WHAT TO DO:
All lines in the records that carry the string "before" are to be shown.

(Recorded data)
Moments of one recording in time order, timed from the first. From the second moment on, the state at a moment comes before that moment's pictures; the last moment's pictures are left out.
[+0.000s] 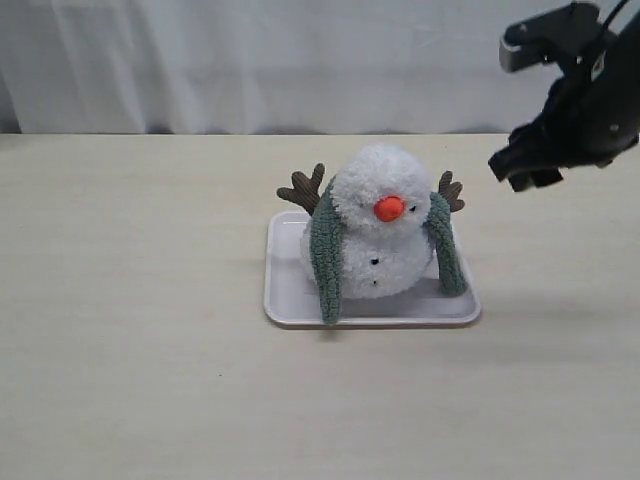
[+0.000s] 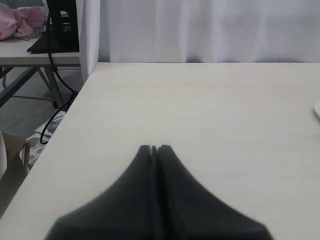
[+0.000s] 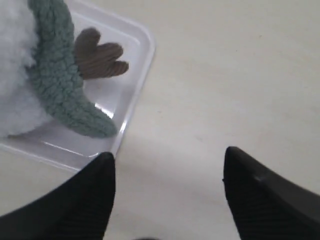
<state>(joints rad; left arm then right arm) 0.05 0.00 0.00 0.04 0.34 0.00 0.19 1.60 -1.25 -0.15 0.85 -0.12</state>
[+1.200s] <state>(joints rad) 0.05 0.00 0.00 0.04 0.34 0.00 0.18 1.88 -1.05 0.48 0.46 -0.89</state>
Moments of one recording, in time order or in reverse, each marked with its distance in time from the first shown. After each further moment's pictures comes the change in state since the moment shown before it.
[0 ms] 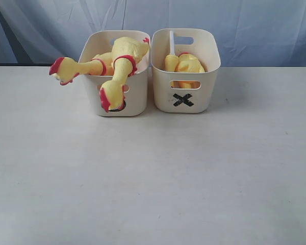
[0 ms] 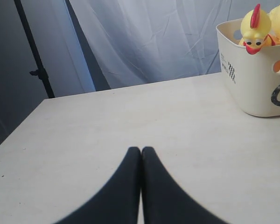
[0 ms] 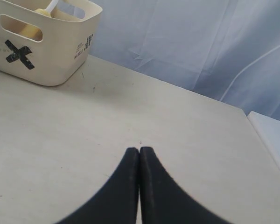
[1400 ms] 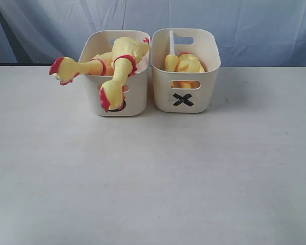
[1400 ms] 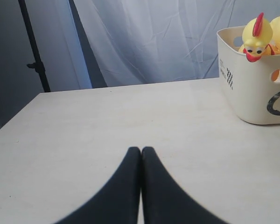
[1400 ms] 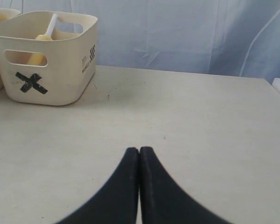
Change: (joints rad) left arm 0.000 0.000 0.000 0.004 0.000 -0.067; right arm 0.002 0.000 0.000 0.027 0.008 0.243
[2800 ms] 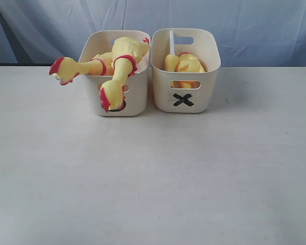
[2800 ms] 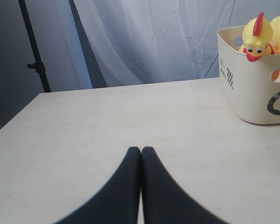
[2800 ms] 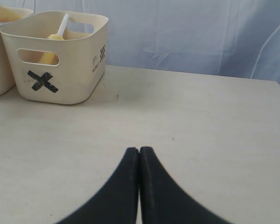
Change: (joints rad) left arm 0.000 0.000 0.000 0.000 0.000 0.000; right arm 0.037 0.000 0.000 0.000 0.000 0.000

ANSWER SPACE:
Moments of one recording in time order, timed from the first. From the second moment on, the state at a moment comes before that moment's pictures; the last moment's pictures are left out.
Moments of one recording, in time order or in reverse, each marked with its distance in time from the first shown. After each further moment's pictures comes the change in state since the moment shown before it.

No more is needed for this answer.